Requirement: With the images removed, transcribe the listing that follows exactly.

——————

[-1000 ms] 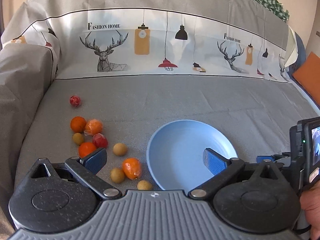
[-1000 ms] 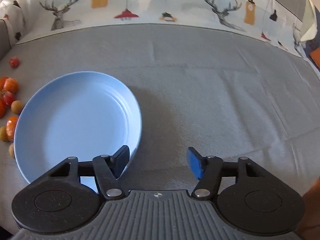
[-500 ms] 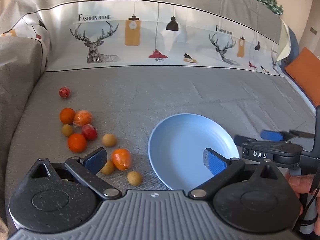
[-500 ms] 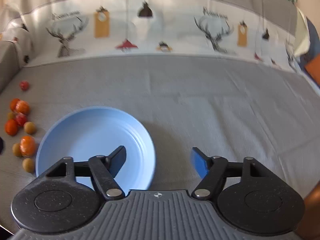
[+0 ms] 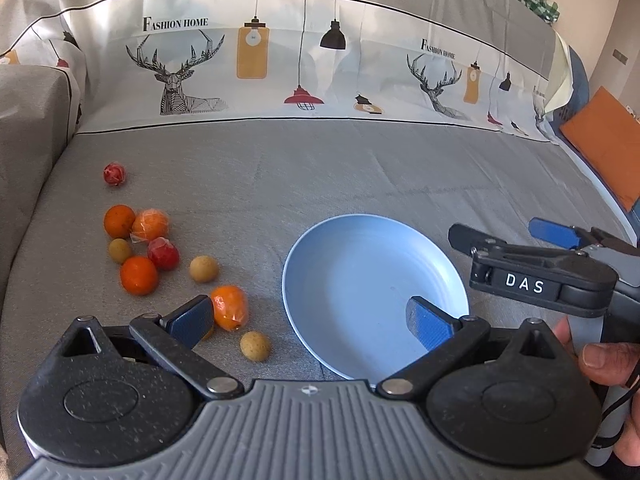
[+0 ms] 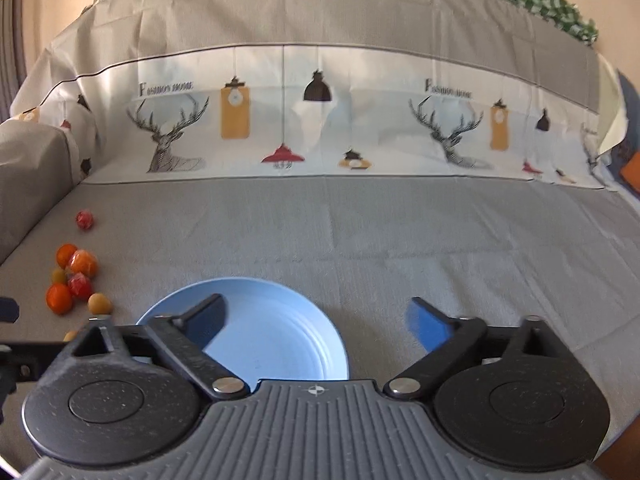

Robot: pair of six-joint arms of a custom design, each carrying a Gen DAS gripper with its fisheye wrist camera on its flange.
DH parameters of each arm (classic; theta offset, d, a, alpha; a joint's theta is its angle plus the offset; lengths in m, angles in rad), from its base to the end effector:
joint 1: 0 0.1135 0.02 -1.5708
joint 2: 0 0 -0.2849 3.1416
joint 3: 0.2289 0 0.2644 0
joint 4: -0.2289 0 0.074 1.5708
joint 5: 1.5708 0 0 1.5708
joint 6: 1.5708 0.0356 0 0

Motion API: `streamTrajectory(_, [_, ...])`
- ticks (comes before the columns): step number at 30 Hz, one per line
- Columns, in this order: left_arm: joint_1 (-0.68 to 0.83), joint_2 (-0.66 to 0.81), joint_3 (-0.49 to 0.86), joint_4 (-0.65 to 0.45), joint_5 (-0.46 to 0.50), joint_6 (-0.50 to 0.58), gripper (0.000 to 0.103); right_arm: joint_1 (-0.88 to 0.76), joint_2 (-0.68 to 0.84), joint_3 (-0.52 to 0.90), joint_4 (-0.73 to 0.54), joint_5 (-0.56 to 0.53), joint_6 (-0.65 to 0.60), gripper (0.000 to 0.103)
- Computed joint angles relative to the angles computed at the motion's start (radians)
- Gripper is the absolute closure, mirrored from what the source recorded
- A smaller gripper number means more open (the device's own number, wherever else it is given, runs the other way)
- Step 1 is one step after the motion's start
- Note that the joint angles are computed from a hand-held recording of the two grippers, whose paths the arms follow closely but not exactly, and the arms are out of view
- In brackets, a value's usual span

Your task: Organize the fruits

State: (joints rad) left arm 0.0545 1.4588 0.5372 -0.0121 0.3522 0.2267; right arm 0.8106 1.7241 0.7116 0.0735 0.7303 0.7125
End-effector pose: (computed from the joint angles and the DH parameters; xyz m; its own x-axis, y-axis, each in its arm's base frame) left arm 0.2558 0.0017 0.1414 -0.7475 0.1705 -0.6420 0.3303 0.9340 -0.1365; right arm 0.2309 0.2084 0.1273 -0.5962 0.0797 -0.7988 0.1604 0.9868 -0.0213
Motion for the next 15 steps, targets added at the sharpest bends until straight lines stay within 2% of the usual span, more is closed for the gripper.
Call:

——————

Answer below:
[-1000 ms] 
[-1000 ms] 
[-500 ms] 
[-500 ms] 
[+0 ms] 
[+0 ms] 

Robot: pair of six-joint arms of a custom design, each carrying a Gen DAS gripper with its fisheye wrist camera on its flange.
DH parameters of each arm (classic; theta offset, d, a, alpha; a joint's theta is its angle plus the offset; lengths in m, angles in rad), from its base to the end effector:
joint 1: 0 0.1135 0.02 -1.5708
joint 2: 0 0 -0.2849 3.1416
joint 3: 0.2289 0 0.2644 0
joint 4: -0.2289 0 0.074 1.5708
joint 5: 1.5708 0 0 1.5708
joint 6: 1.5708 0.0356 0 0

Motion API: `streamTrajectory(_, [_, ...])`
- ticks (comes before the columns): step number at 30 Hz, one per line
- Columns, in this order: left_arm: joint_1 (-0.68 to 0.83), joint_2 (-0.66 to 0.81), joint_3 (-0.49 to 0.86), joint_4 (-0.65 to 0.45), joint_5 (-0.46 to 0.50), joint_6 (-0.50 to 0.58), gripper (0.000 to 0.103); right_arm: joint_1 (-0.88 to 0.76), joint_2 (-0.68 to 0.84), joint_3 (-0.52 to 0.90), joint_4 (-0.73 to 0.54), joint_5 (-0.56 to 0.53), joint_6 (-0.65 to 0.60), gripper (0.000 to 0.103)
- Computed joint angles relative to the angles computed at the motion's start (radians)
- Gripper is the absolute closure, mirrored from what the source recorded
- A smaller gripper number means more open (the device's own number, wherever else it is given, runs the other way)
- Step 1 is one step after the motion's start
- Note that the joint angles are computed from a hand-held recording of the two grippers, whose paths the arms follow closely but not exactly, and the arms are out of view
- In brackets, a value's usual span

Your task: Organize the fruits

State: (joints rad) left arm 0.0545 1.4588 0.5372 -0.0121 0.3522 0.2267; right arm 0.8106 1.7241 0.7116 0.0735 0.7303 0.7125
End-effector pose: (computed from the joint angles and the DH parameters; xyz m; its own x-axis, y-axis, each in its arm's base frame) left arm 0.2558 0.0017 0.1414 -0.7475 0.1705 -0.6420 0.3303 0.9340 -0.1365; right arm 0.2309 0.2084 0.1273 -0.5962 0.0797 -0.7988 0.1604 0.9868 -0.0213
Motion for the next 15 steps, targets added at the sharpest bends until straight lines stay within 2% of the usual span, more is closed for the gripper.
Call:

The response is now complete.